Барина нового ждали со дня на день, но что-то еще задерживало его в Петербурге, какие-то последние хлопоты насчет бумаг. Видимо, он твердо решил получить право на Красивое по закону, чтобы никто и никогда не мог придраться. Только реляции его шли одна за одной – наказы управляющему, и даже такой тупица, как Карла Иваныч, понял в конце концов, что из всего ромадинского добра нового хозяина более всего интересуют четыре вещи: графский пащенок, чужеземка, ее будущее отродье и та самая картина, которую все лето малевал Федька Ильин (в ту пору их сиятельство молодой граф Федор Ильич) в своем флигеле.

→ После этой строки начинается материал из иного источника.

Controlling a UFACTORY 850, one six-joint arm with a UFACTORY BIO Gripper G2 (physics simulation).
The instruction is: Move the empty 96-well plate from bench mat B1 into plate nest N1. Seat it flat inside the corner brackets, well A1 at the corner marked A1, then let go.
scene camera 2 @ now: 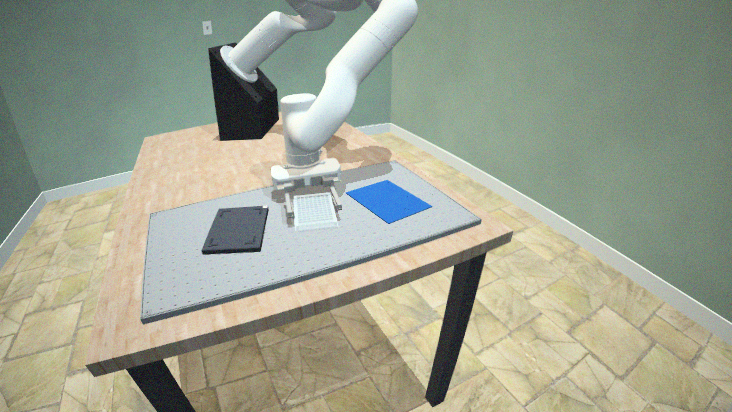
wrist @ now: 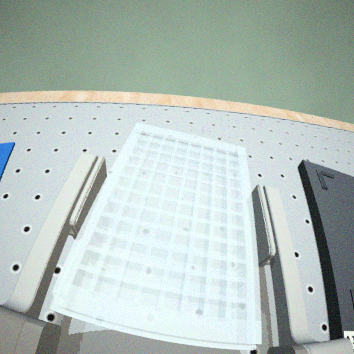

Уразумев сие, управляющий начал опасаться за судьбу вверенного ему добра и уже порешил было запереть до времени хозяйского приезда Федьку Ильина в подвал, да и к бабе его караул приставить, но тут приключились два события враз: иноземка разрешилась от бремени, это первое, – сыном разрешилась; а второе – нагрянул одноглазый фигляр Сальваторе Андреевич, бывший гувернер барчука, обучавший танцеванию девок графского театра, ныне за ненадобностью закрытого навеки. Иноземное солнце, казалось, дочерна сожгло его кожу, сделался он худ, как щепка, в лице появилось нечто жалкое. Карла Иваныч намерен был дать ему от ворот поворот, однако позволил остаться переночевать. В память о старой дружбе – ведь некогда они оба пользовались расположением старого графа, который весьма снисходительно смотрел на амурные похождения приятелей. В память о той же дружбе выпили – и подвел тут бес Карлу Иваныча, развязал ему язык… Таково-то разоткровенничался он с приезжим, столько-то ему выболтал! И про то, что Федька, воспитанник Сальваторе Андреевича, выблядок, а не графчик никакой. И про наказ нового хозяина пуще глаза стеречь Федькину картину. И даже про то, где сия картина заперта. Разболтался, словом, не в меру, да и заснул под столом. Сутки не мог очухаться после той попойки. Ну а когда продрал глаза, узнал горькую свою судьбину: сгинул Сальваторе из села Красивого.